ニューヨークへ行く

 映画では、人気者になると、やたらとニューヨークへ行くようだ。


星の王子ニューヨークへ行く」、「踊るマハラジャ★NYへ行く」、「ジェイソンNYへ行く」、「ベイブ都会へ行く」(確か、舞台はニューヨークだったと思う)、「ターザン紐育へ行く」


 クロコダイル・ダンディもオーストラリアのオッサンがニューヨークへ行く話だったと記憶しているし、キングコングもニューヨークへ行った。そういえば、ゴジラも行ったなあ、ハリウッド版で。
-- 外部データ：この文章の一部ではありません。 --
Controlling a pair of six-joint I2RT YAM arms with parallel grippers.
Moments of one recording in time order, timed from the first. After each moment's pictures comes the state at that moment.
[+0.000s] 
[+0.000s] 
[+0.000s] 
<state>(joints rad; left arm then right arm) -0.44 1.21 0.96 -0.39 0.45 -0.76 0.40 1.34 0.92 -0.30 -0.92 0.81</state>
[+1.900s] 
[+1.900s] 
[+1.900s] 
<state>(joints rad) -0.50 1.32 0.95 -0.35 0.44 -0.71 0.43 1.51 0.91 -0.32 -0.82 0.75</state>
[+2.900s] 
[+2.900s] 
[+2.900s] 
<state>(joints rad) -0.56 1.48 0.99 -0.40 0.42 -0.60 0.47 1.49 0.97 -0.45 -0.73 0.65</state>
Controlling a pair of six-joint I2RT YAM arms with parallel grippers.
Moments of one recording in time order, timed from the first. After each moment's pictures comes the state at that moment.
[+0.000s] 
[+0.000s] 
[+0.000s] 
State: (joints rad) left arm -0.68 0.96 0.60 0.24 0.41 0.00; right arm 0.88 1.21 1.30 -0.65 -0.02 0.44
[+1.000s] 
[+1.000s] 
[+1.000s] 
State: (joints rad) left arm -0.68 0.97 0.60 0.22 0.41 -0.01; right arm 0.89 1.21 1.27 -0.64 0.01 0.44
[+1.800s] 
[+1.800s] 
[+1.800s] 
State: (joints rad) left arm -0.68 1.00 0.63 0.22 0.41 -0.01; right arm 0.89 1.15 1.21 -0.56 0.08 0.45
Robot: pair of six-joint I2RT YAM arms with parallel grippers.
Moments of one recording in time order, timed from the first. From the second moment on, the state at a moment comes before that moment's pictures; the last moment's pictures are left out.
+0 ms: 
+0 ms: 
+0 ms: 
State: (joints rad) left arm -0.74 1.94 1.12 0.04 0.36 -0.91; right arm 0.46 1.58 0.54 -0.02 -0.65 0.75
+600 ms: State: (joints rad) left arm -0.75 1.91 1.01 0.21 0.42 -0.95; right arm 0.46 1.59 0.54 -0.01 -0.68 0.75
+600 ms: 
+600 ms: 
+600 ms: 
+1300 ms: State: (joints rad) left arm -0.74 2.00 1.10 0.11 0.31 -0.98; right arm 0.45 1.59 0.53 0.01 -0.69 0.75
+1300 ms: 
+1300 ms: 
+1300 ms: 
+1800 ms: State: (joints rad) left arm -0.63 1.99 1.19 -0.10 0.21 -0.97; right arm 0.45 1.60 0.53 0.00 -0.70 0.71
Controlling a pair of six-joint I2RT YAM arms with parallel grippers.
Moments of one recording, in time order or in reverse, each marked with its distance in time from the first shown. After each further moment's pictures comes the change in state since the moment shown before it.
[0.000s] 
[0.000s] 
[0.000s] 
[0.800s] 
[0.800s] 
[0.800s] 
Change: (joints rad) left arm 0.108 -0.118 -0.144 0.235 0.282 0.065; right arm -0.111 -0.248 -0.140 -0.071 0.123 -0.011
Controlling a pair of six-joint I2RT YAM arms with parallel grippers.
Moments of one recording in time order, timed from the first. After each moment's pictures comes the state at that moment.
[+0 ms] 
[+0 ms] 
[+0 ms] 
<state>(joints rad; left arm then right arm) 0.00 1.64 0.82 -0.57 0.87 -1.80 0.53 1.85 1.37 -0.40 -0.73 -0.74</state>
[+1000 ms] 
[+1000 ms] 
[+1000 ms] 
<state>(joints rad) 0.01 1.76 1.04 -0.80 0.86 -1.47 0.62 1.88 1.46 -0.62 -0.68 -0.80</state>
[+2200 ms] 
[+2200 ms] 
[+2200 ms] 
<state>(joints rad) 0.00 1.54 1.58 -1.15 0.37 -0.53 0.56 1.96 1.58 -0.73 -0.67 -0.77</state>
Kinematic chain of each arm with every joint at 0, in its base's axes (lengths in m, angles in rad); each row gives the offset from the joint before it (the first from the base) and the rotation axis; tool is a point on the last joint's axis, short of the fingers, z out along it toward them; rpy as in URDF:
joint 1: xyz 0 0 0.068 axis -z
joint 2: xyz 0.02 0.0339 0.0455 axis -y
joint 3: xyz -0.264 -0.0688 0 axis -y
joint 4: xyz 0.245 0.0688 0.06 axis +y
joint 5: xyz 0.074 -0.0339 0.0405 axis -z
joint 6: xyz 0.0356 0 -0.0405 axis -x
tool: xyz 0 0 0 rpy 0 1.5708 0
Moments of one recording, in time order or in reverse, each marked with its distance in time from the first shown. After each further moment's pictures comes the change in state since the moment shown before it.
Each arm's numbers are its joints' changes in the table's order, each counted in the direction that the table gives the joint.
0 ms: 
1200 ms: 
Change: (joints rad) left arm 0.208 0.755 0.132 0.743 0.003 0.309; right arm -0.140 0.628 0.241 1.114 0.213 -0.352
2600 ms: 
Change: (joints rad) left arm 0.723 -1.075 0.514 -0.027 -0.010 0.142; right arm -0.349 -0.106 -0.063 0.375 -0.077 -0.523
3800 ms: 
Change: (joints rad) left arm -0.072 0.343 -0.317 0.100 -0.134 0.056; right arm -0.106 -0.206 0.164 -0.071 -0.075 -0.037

 とにかく、猫も杓子もニューヨークへ行くのである。いや、猫はともかく、杓子は行かないか。


 「○○ロサンゼルスへ行く」、「○○デンバーへ行く」というタイトルがない(少なくとも私は思い出せない)ところからすると、やはりニューヨークというのはアメリカ人にとっても特別な印象を抱く場所なのだろう。


 「カール・マルクス、ニューヨークへ行く」なんていう映画をつくると、ストーリーはどうなるのだろうか。
 資本主義に怒りまくってウォール街で政治的闘争を始めちゃうのか(ニューヨーカーはあまり乗りそうにないけど)、タイムズスクウェアの夜景にうっかり浮かれ踊っちゃうのか。
 どちらにしろ、「カール・マルクス、ニューヨークへ行く」というタイトルはなぜかコメディを思わせる。マルクス兄弟のせいもあるのかな。


 どういうわけか、人気者が行くのはニューヨークでなければいけない。


「星の王子さいたまへ行く」、「踊るマハラジャ大牟田へ行く」、「ジェイソン網走へ行く」、「ベイブ山陰へ行く」、「ターザン熱海へ湯治に行く」


 どれもヒットは望めそうにない。「ジェイソン恐山へ行く」は、結構、いけるかな。


「星の王子カムチャッカへ行く」、「踊るマハラジャパキスタンへ行く」(政治的にまずいか)、「ジェイソン平壌へ行く」、「ベイブ、ブータンへ行く」、「ターザン、アイスランドへ行く」(寒そうだ)


 どうもうまくない。


 ニューヨークというのは、どうも魔力がある街のようだ。行ったことがないので、その正体は私にはわからないが。


 「水戸黄門NYへ行く」。不逞の輩に取り巻かれて印籠を取り出しても、効果ないだろうなあ。